Б е с т у ж е в - М а р л и н с к и й
Как он темен, басманный флигель! один рыжий лоскуток свечного пламени чудом прилип к смоляному сумраку. И какая тяжкая, шершавая тишина! будто из кирпичей сложена. Лишь расшатанные половицы отзываются под ногою мерзким гробовым скрыпом. Да, принужден признать: гробовым…
На шеллинговом столе скалили зубы два людские черепа; первый был черен и трухляв, второй, напротив, отливал свежей бильярдной желтизною, и ты пошутил: sind Sie nicht nur Philosoph, sondern auch Phrenologe? И Шеллинг изъяснил, поочередно и с усмешкою оглаживая оба ладонью: dieser Sch"adel geh"ort einem Urmenschen, und dieser – unserem Zeitgenossen; bemerkten Sie, geehrter Peter, dass der Umfang des ersten ist bedeutend gr"osser? wenn Sie finden es seltsam, dann bem"uhen Sie sich Eins und Alles zu vergleichen – leider die hochstirnige Klugschw"atzers hatten keine M"oglichkeit zu "uberleben und also sich zu vermehren, sie waren noch im fabelhaften Altertum ohne Zweifeln und Lispeln vernichtet worden…

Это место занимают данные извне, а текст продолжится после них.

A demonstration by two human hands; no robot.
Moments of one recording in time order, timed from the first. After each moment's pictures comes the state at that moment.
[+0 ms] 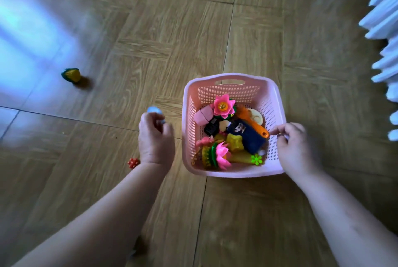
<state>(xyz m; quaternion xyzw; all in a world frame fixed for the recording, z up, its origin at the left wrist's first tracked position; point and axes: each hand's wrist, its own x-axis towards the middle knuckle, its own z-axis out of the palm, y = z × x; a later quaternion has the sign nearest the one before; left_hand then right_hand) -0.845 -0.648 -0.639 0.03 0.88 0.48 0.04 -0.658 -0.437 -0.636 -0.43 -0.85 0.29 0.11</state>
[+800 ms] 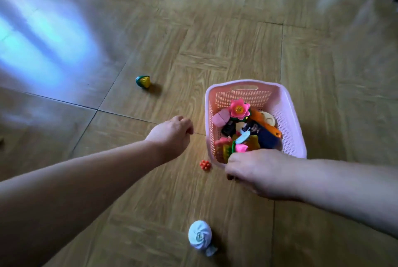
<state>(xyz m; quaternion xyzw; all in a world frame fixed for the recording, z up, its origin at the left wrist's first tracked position) -0.965 -0.796 -0.589 0.39 0.90 0.08 0.18 -0.793 -0.631 -0.543 0.18 -0.95 0.11 -0.23</state>
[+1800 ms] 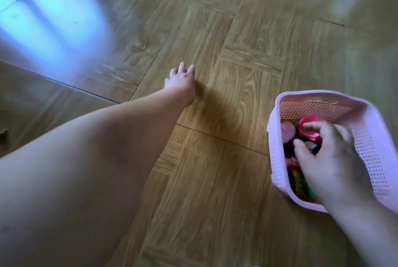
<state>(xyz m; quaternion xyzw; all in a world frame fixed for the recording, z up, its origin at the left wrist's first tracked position) -1.178 -0.797 -0.669 0.23 0.96 0.06 0.15 -0.885 -0.683 -0.587 -0.43 -0.88 0.20 0.07</state>
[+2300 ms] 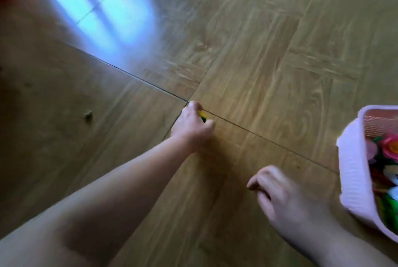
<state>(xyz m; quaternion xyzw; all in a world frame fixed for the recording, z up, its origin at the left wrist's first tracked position) -1.123 -0.947 -0.666 0.04 0.95 0.24 0.19 -0.917 -0.808 -0.626 -0.03 -0.96 0.25 -0.06</state>
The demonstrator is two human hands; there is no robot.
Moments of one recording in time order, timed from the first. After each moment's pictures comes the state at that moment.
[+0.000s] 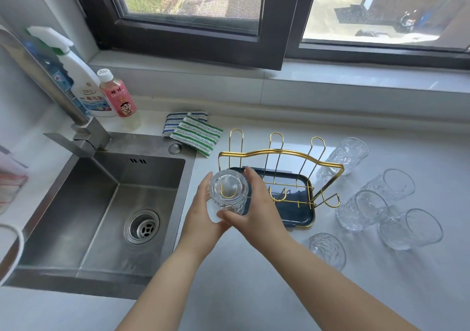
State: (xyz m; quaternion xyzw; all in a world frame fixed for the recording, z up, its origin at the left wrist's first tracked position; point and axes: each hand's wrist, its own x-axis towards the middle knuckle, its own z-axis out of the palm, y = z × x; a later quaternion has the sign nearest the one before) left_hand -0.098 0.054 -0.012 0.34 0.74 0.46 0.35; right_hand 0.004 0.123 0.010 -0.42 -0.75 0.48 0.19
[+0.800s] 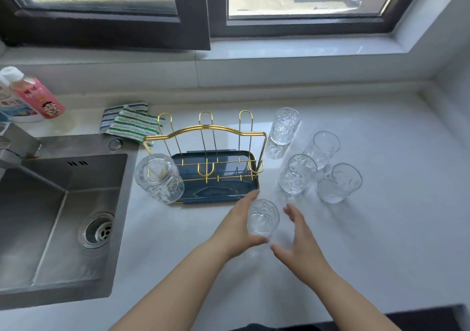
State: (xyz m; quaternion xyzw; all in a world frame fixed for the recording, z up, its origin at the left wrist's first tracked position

Фридрих, разумеется, откровенно кокетствовал: немцу ли на то сетовать? по крайности, Аларик и Гензерик, стократ клейменные именем варваров, не обрекали своих мудрецов в жертву Вотану. Иное дело Русь: здесь человека разумного и толкового прямиком отправляли в услужение богам, – петля на шею, и вся недолга. Православие в отношении рассудка недалеко ушло от язычества; Иосиф Волоцкий накрепко заповедал: мнение есть падение. Наследственный страх удавки взрастил на нашей почве умы смиренные и неповоротливые, коим простейший силлогизм – непостижная задача. Французу мысль нужна, чтобы блеснуть ею на людях, англичанину – чтобы привесть ее в исполнение, германцу – чтобы ее обдумать; русский притопнет ее сапогом, будто докучного таракана. Куда как прав Александр: горе уму! и первый стал тому примером: держался нелестных понятий, за то отлучен от дипломации, сиднем засел в Синондале; по слухам, ходит в засаленном чекмене с газырями, с утра надувается вином да изливает желчь на вечно брюхатую свою грузинку. Другой Александр не ужился с нынешними оголтелыми патриотами, – променял стихи на кутежи, жжет свою свечу с обоих концов, не нашед лучшего поприща. Все заживо погребены, – кто в Кахетии, кто в Москве, кто в гончаровском maison de tolerance … Оторванные люди, зачеркнутые люди! а ведь только тем и грешны, что понимали свой век и свое призвание. Такие тут не ко двору; русские суждения зависят от циркуляров и предписаний, а что сверх того – от лукавого. Мнение есть падение!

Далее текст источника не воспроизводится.